ドライバーズブリーフィングは、三密を避けるため、場内放送によって行われた。
できるだけ人と人との接触を避けるため、表彰盾やメダルは対象選手が自ら手に取って表彰台に上がる形が採られた。全国各地の競技会で、こうした試みが行われるようになっている。
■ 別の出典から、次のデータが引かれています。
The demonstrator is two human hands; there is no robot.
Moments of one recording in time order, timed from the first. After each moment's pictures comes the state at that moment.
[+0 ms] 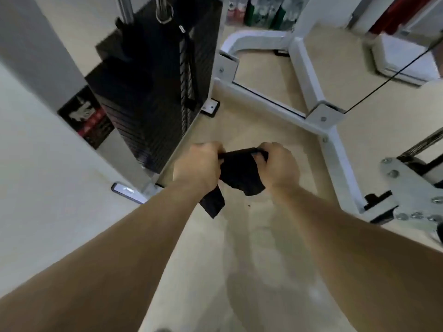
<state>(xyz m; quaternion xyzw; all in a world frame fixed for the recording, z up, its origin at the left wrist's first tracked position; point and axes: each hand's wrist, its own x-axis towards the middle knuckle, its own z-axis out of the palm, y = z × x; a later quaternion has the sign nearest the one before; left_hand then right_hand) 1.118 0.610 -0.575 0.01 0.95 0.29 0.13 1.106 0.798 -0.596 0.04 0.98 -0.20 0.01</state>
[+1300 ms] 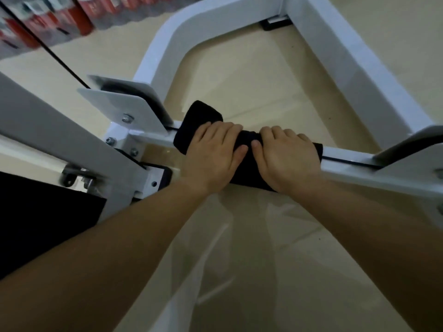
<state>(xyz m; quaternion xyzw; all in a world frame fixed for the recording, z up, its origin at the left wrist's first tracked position) 0.663 0.802 -0.907 0.28 0.95 0.10 -0.08 0.697 0.975 -0.894 -0.04 1.00 -0.03 -0.06</state>
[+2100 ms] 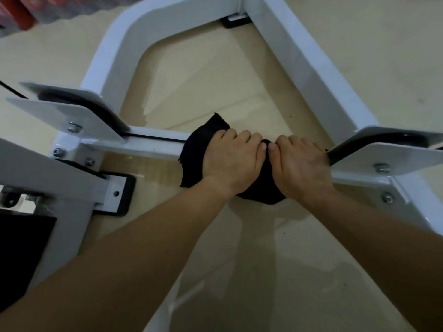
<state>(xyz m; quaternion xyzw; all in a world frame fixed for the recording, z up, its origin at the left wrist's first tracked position) 0.673 0.907 -0.904 0.30 0.95 0.06 -0.08 0.725 1.052 -0.893 0.07 1.00 0.01 -0.04</state>
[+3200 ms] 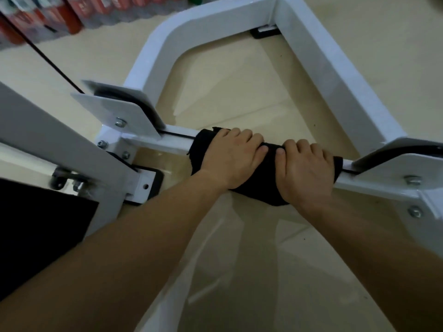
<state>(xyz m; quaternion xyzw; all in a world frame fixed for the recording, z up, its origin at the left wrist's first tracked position) 0.653 0.855 -0.903 0.35 0.93 0.06 -0.07 0.724 1.011 -0.900 0.11 0.99 0.00 -0.10</state>
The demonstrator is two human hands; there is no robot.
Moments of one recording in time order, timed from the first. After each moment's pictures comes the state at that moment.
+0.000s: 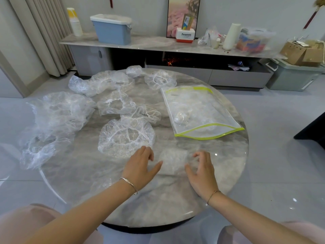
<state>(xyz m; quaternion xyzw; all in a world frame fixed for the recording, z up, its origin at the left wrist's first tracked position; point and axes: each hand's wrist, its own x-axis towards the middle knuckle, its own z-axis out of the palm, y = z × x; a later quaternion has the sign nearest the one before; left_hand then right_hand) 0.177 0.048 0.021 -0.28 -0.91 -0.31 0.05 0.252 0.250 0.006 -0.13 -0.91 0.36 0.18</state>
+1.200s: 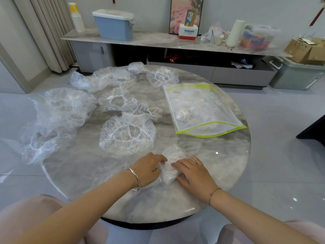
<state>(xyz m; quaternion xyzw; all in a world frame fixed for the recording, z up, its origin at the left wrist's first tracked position) 0.176 0.056 0.024 -0.34 -0.89 -0.25 -0.19 0.248 0.255 -0.007 0.17 -0.97 0.11 0.12</state>
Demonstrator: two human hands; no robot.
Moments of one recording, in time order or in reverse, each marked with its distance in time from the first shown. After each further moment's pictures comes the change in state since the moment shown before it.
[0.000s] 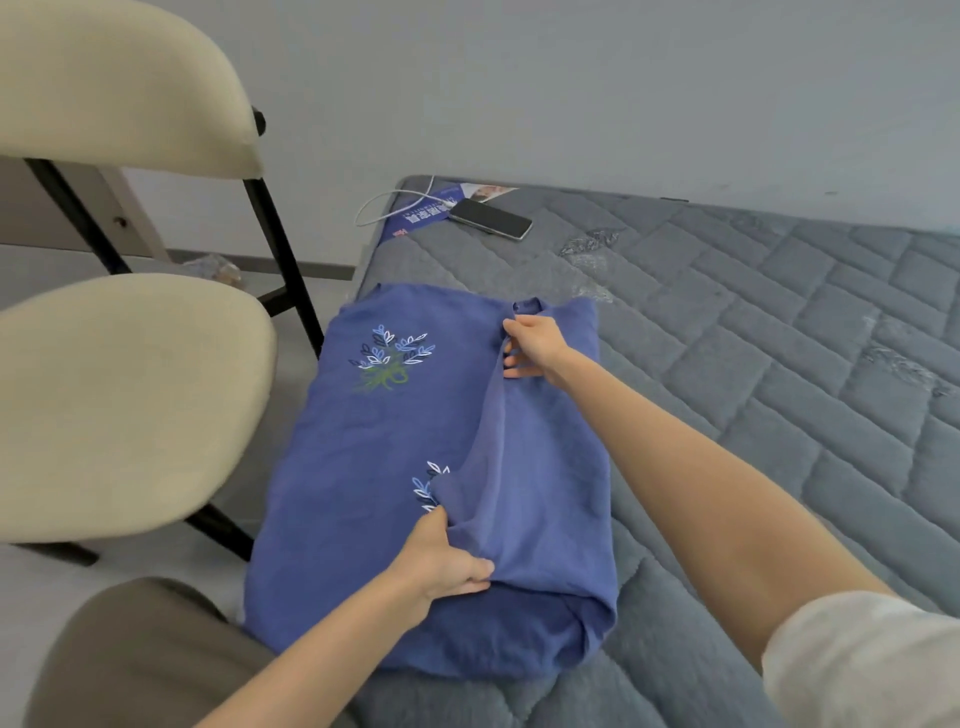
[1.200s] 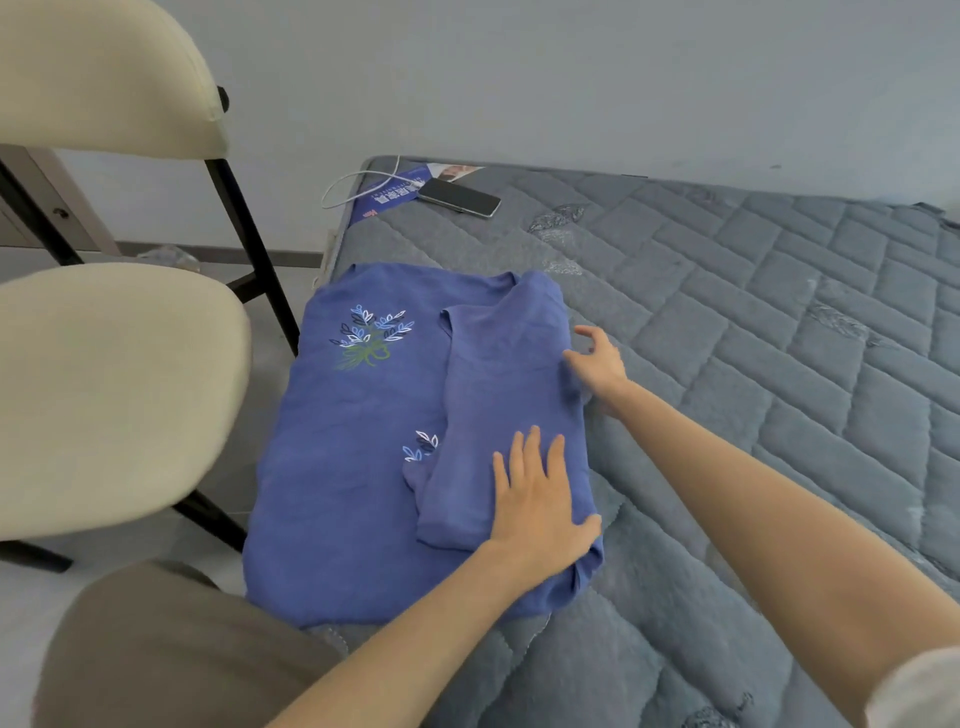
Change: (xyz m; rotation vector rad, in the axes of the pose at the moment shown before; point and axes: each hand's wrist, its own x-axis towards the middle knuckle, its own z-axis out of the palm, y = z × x) left_hand 0.005 -0.012 0.083 1.209 0.103 0.672; right_hand -0.051 0.071 -0.068 -0.315 0.325 0.011
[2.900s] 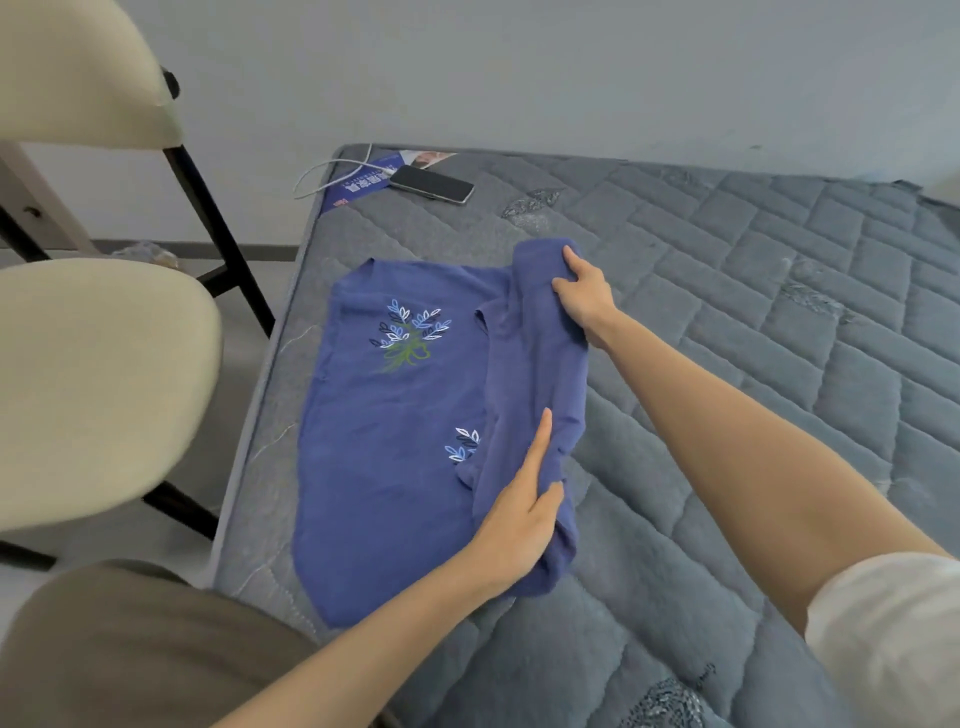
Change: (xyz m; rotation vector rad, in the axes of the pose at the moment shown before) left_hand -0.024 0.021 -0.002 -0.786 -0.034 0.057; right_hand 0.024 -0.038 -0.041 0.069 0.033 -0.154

天候が大きく勝負を左右したPN1+クラスは、雨が降り出す直前に走った平安龍司選手が今季初優勝。「セッティングを変えてから初めての走行で勝てたので嬉しいですね。今までで一番のセットが出せたと思うので、次も頑張りたいです」。
PN1+クラス表彰の皆さん。
N1クラスでは今季、全日本でも表彰台に食い込んでいる濱口龍一選手が今回も快勝した。
N1クラス表彰の皆さん。
RWDクラスは橋本英樹選手が2本ともしっかりベストを奪い、2戦ぶりの勝利を獲得。
RWDクラス表彰の皆さん。
OPクラスはヒート1で断トツのベストを奪った大庭正章選手が優勝。
S1クラスは今季無敵の中村凌選手が快勝し、開幕4連勝。しかし本人は「第1ヒートは後半ではらんでしまったし、もっと雨の路面に対応できる走りをしないとダメですね」と自己採点は厳しかった。
S1クラス表彰の皆さん。
トップ4台が1秒の中にひしめく接戦となったS2クラスは井上博保選手が今季3勝目をマーク。
S2クラス表彰の皆さん。
Cクラス表彰の皆さん。
大会のトリを務めたDクラスは、ランエボマイスター橋本和信選手が、第2ヒートも第1ヒートと同等のタイムを叩き出してオーバーオールウィンを達成した。
Dクラス表彰の皆さん。
恋の浦をゴール付近から臨む。奥に上っていく林道風の道を2回往復するのが定番のコース設定だ。
当日のコース図。ゴール手前のセクションが突然の雨でスリッピーとなり、慎重なマシンコントロールが要求される難所となった。